What the task asks: In the data below, find every line with the word "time" and copy it out.

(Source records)
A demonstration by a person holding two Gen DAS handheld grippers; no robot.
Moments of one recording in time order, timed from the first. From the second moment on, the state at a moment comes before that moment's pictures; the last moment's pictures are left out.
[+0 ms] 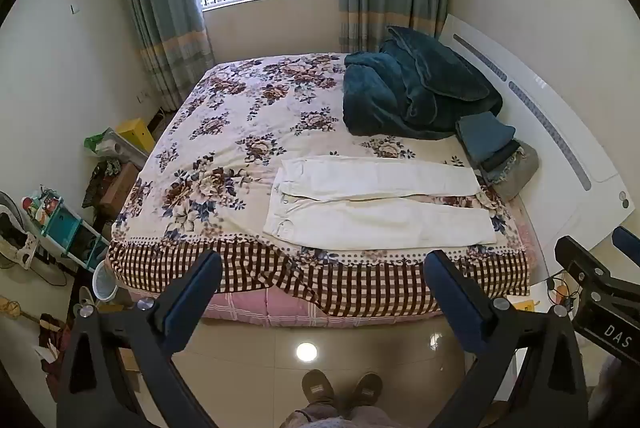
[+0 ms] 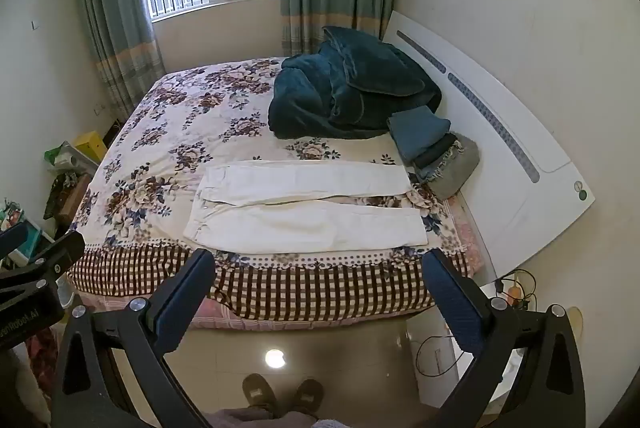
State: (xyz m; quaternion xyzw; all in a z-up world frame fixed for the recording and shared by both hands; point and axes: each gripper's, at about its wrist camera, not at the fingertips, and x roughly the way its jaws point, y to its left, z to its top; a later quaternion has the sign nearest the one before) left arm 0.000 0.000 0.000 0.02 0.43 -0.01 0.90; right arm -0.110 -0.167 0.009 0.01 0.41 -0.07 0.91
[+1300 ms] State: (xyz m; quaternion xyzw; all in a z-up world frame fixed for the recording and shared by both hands) left arm -0.001 -0.007 0.015 0.00 0.41 -0.01 0.91; right arm -0.112 -0.164 0.036 0.00 0.39 -0.05 0.92
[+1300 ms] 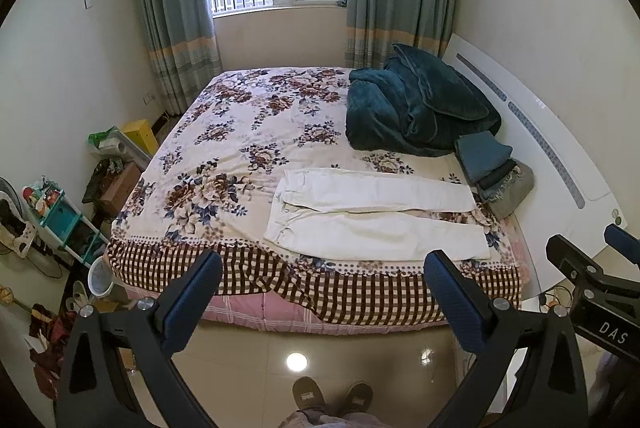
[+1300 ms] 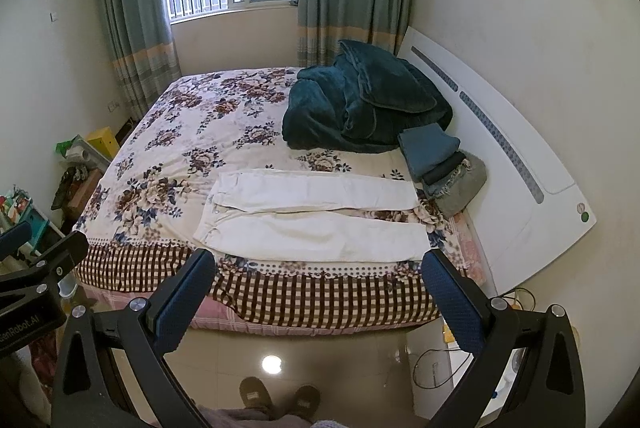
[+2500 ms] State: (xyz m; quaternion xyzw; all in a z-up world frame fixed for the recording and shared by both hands) left arm -0.007 -0.001 0.010 0.00 0.40 0.00 0.92; right arm -0.112 -0.153 0.042 -0.01 0.39 -0.03 0.92
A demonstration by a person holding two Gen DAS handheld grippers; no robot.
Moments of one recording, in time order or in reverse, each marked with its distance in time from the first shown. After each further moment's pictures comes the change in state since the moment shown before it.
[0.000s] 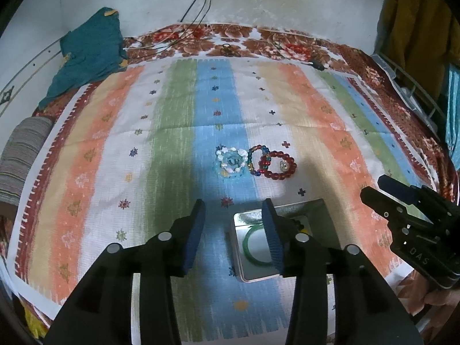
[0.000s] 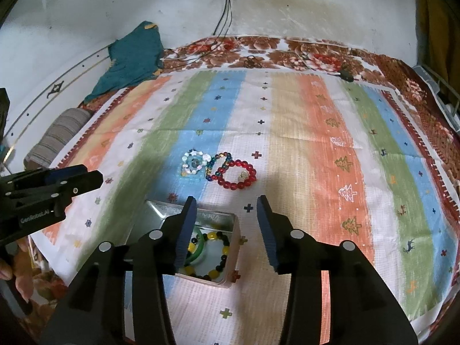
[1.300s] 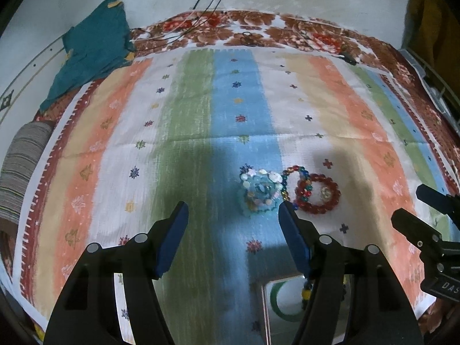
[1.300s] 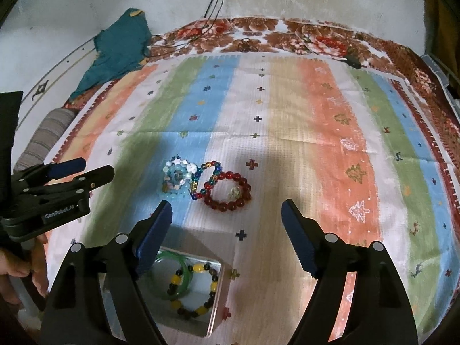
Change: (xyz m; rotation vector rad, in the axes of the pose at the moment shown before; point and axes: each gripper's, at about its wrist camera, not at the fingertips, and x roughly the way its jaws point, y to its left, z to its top) left arm 0.088 0.022 0.054 -0.026 0.059 0.102; right arm 0.072 -0.016 0.046 0.028 0.102 -0.007
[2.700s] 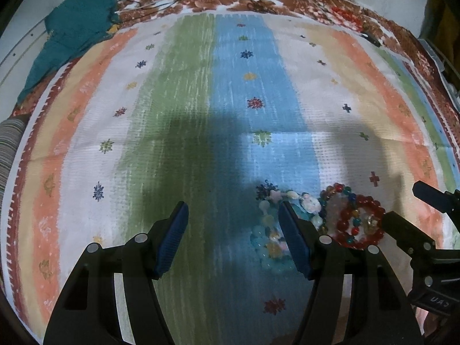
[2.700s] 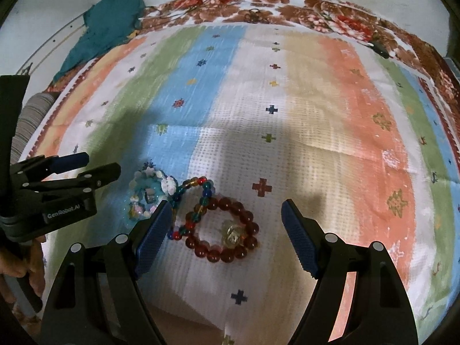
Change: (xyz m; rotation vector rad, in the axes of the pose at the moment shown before) left arm 0.110 0.011 0.036 -0.002 0.135 -0.014; right arm 0.108 0.006 0.038 -0.038 0.125 0.002
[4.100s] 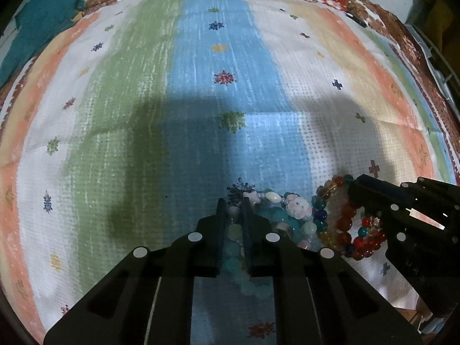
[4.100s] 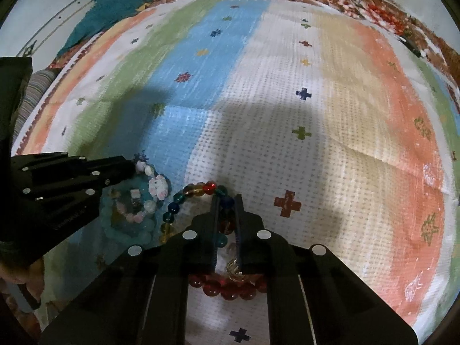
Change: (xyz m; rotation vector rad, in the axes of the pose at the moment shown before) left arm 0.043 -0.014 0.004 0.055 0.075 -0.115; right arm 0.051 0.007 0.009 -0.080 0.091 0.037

Written response:
Moments of one recording in time order, timed from the first. From the second moment on, the state at a moment comes before that moment's pictures; the last moment's pictures are left out.
Moments of one recording, in time order or in reverse, each marked with its distance in time from the first shown. After each further moment's pictures comes the change in state since the moment shown before it.

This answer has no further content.